START Records provided

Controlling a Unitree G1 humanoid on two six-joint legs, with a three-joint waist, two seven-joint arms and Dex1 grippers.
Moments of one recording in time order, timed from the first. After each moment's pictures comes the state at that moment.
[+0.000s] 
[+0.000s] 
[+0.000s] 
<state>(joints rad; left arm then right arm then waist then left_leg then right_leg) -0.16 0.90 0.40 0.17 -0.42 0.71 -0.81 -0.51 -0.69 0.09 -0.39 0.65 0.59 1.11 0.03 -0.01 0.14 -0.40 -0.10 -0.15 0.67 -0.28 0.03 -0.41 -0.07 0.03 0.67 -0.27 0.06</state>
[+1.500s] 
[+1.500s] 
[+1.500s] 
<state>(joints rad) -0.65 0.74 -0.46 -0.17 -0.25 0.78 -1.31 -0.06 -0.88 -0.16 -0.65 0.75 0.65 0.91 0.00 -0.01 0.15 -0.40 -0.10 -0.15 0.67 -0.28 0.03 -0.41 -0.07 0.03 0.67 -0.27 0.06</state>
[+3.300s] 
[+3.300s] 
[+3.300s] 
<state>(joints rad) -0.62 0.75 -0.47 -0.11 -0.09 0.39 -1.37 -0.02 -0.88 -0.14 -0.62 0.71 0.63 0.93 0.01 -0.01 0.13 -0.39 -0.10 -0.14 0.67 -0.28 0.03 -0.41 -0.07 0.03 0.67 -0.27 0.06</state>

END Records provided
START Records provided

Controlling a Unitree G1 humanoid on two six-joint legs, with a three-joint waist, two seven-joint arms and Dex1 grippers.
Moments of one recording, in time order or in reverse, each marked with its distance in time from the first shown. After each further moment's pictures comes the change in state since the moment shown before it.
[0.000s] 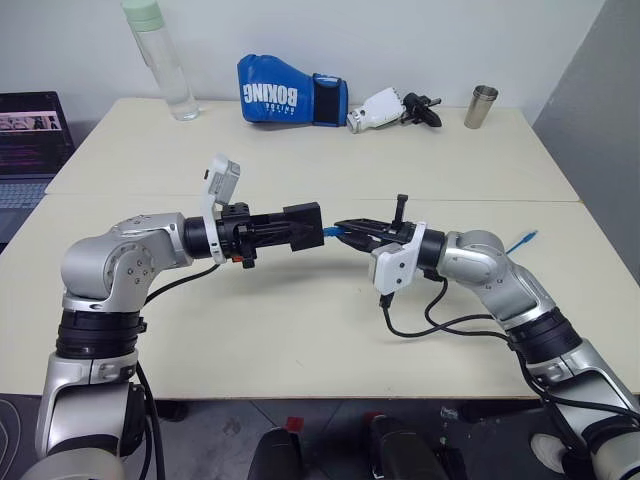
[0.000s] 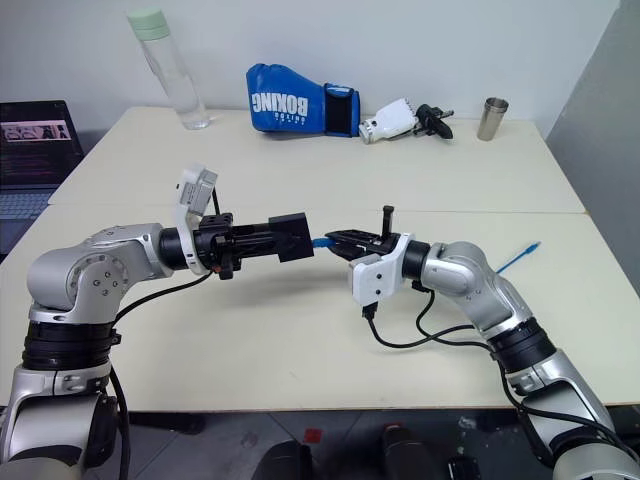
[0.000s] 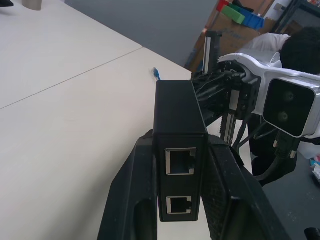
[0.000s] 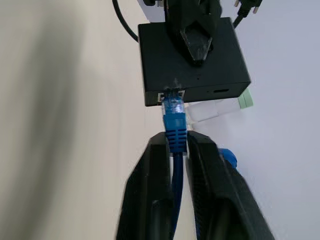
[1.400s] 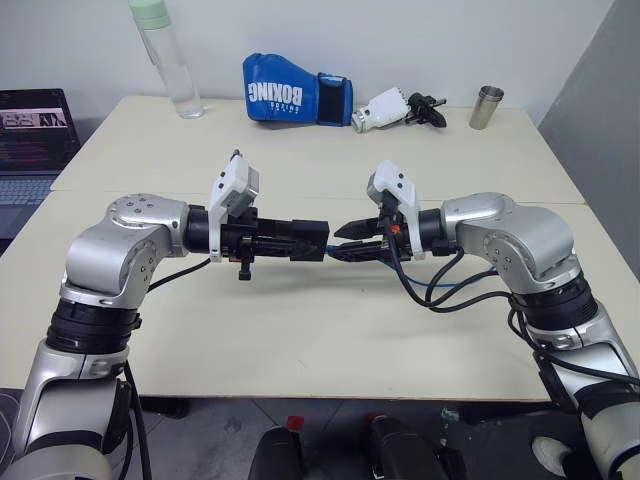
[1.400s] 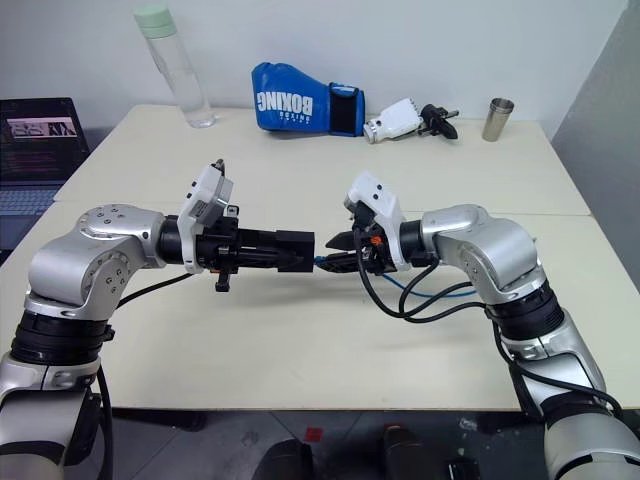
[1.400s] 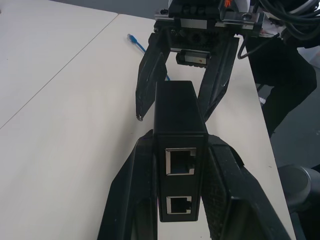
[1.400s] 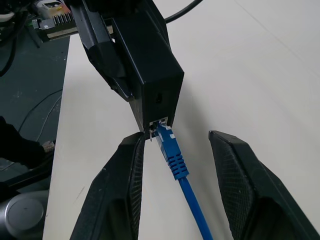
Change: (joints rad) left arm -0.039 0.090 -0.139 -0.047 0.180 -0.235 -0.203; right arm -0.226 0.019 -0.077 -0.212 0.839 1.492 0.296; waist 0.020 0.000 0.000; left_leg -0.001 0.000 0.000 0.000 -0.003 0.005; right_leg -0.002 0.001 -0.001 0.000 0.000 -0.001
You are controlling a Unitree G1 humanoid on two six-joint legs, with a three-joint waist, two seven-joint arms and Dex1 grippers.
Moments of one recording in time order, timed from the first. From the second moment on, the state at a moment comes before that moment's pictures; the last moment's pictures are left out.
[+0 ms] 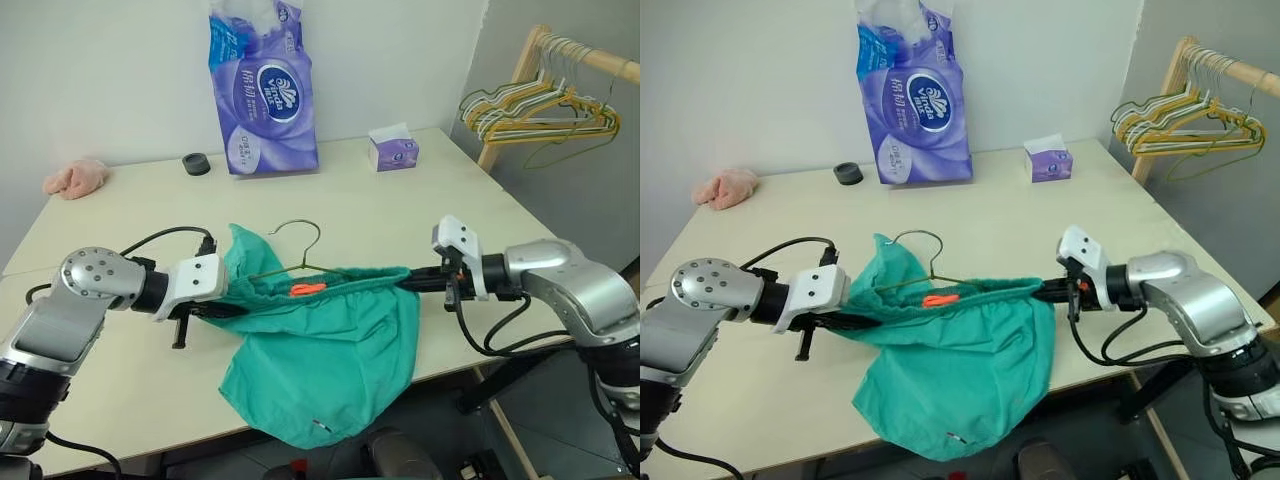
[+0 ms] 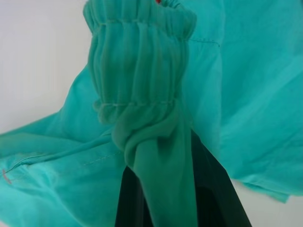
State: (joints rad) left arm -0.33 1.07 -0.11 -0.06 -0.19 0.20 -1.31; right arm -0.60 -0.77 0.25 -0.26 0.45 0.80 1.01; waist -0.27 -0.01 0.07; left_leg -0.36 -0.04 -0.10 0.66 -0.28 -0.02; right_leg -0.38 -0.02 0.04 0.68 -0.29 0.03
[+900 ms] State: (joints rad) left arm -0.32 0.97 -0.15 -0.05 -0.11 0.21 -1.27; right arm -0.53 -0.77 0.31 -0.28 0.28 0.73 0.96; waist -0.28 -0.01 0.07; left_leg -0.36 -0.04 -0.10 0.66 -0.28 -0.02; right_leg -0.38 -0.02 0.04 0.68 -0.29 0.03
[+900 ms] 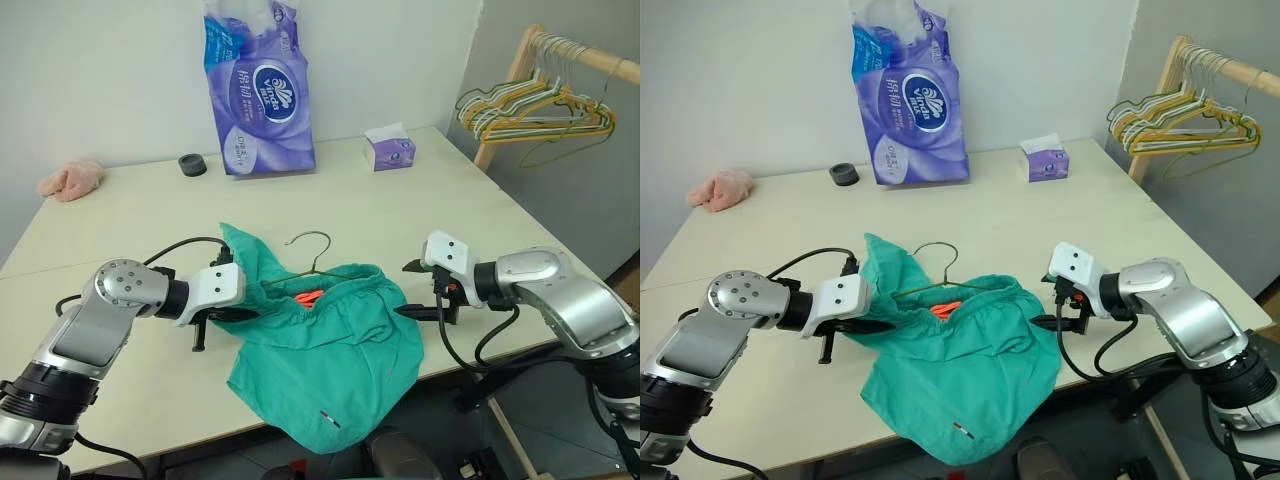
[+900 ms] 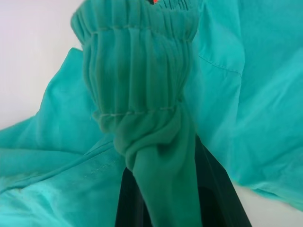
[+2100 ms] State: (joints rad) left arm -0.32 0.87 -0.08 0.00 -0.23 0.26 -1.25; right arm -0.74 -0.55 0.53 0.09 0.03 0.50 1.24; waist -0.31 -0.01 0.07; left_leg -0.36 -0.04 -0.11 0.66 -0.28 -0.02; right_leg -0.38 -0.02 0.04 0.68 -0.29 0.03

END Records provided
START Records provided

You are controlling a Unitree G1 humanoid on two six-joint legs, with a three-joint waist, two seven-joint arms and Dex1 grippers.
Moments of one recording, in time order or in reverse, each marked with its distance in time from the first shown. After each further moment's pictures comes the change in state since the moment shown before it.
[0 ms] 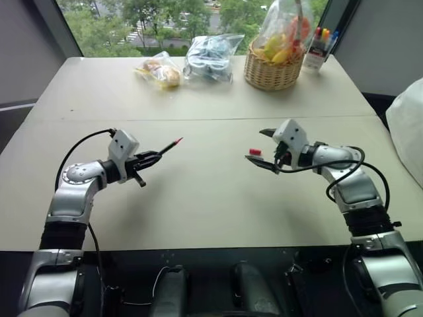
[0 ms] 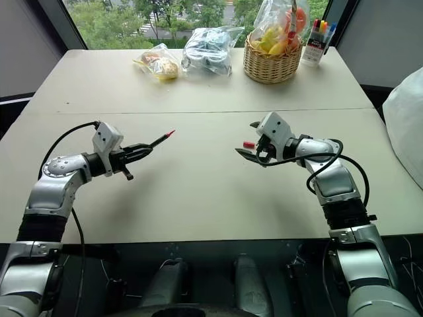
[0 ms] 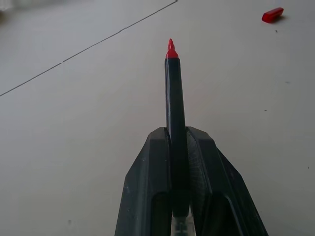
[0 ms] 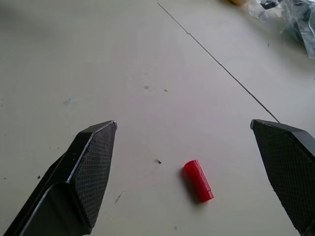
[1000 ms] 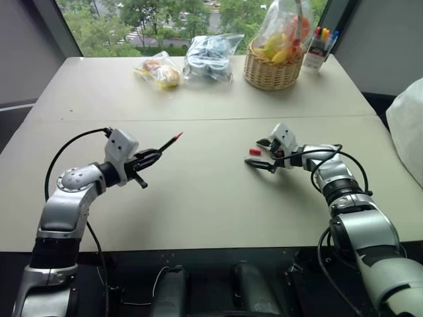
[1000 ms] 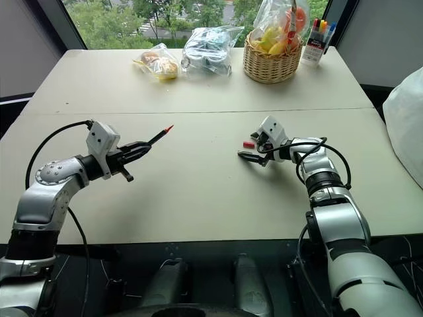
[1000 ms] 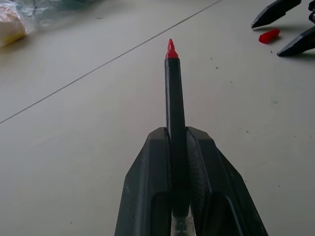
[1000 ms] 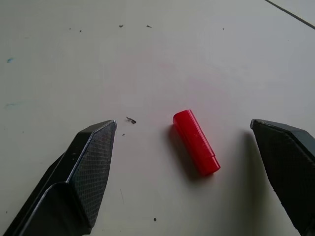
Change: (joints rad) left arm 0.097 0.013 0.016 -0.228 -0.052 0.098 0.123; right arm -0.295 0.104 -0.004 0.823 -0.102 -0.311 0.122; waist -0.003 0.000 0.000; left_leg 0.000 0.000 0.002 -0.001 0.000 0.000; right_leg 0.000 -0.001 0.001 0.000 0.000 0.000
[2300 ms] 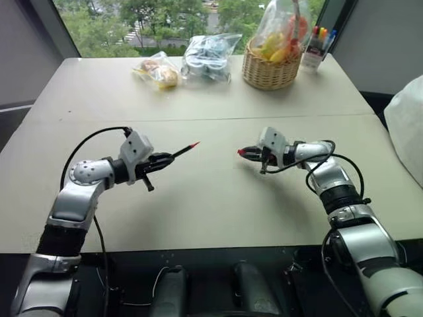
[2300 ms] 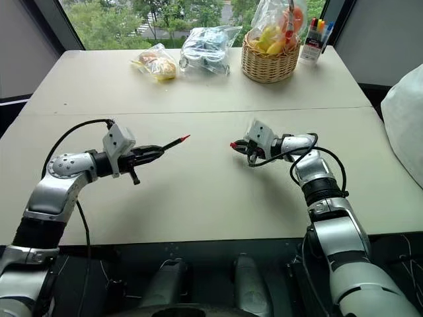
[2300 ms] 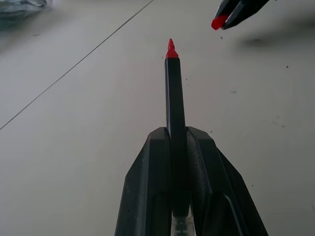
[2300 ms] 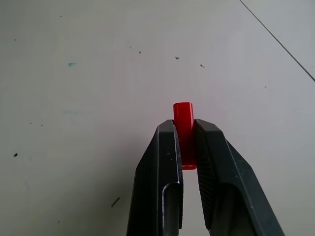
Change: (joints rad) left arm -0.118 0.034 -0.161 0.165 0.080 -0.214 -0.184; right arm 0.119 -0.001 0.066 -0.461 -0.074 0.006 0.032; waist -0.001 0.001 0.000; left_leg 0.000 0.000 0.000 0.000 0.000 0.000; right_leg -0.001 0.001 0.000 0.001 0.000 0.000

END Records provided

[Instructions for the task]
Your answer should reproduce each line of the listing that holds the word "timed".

[Task output]
Moments of one recording in time order, timed from the first. After each moment's pictures comes the state at that moment.
Moments of one recording in time order, timed from the first. From the second moment on, the state at a moment comes before that moment's pictures; the last moment's pictures are left out.

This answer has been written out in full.